Serum Neutralizing Activity of mRNA-1273 Against SARS-CoV-2 Variants

The emergence of severe acute respiratory syndrome coronavirus 2 (SARS-CoV-2) variants has led to growing concerns over increased transmissibility and the ability of some variants to partially escape immunity. Sera from participants immunized on a prime-boost schedule with the mRNA-1273 COVID-19 vaccine were tested for neutralizing activity against several SARS-CoV-2 variants, including variants of concern (VOCs) and variants of interest (VOIs), compared to neutralization of the wild-type SARS-CoV-2 virus (designated as D614G).
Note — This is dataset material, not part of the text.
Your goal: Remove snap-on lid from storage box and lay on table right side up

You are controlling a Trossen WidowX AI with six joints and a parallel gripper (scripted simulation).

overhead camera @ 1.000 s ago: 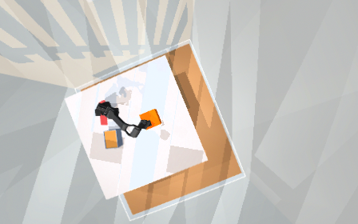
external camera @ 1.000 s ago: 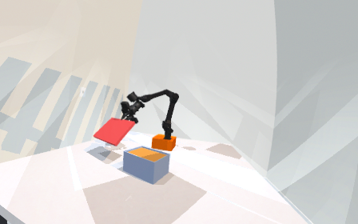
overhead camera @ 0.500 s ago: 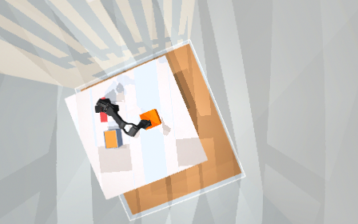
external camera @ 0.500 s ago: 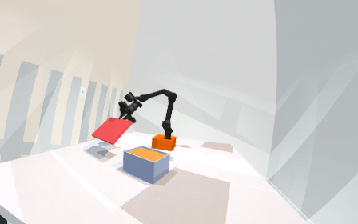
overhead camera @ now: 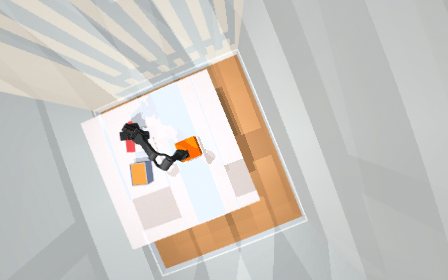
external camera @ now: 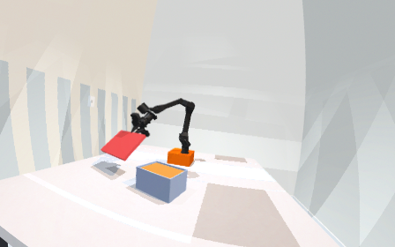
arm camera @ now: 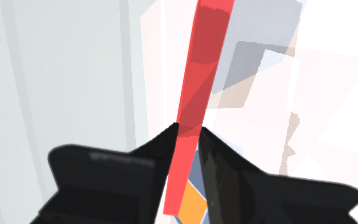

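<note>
My gripper tip is 60 mm short of the red lid, 10 mm to the left of it and 50 mm above it. The rest, counted from my gripper tip: storage box (140 mm ahead, 290 mm to the left, 170 mm below).
</note>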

Results showed minimal, statistically non-significant effects on neutralization titers against the B.1.1.7 (Alpha) variant (1.2-fold reduction compared with D614G); other VOCs such as B.1.351 (Beta, including B.1.351-v1, B.1.351-v2, and B.1.351-v3), P.1 (Gamma), and B.1.617.2 (Delta), showed significantly decreased neutralization titers ranging from 2.1-fold to 8.4-fold reductions compared with D614G, although all remained susceptible to mRNA-1273–elicited serum neutralization. IMPORTANCE In light of multiple variants of SARS-CoV-2 that have been documented globally during the COVID-19 pandemic, it remains important to continually assess the ability of currently available vaccines to confer protection against newly emerging variants. Data presented herein indicate that immunization with the mRNA-1273 COVID-19 vaccine produces neutralizing antibodies against key emerging variants tested, including variants of concern and variants of interest. While the serum neutralization elicited by mRNA-1273 against most variants tested was reduced compared with the wild-type virus, they are still expected to be protective. Such data are crucial to inform ongoing and future vaccination strategies to combat COVID-19.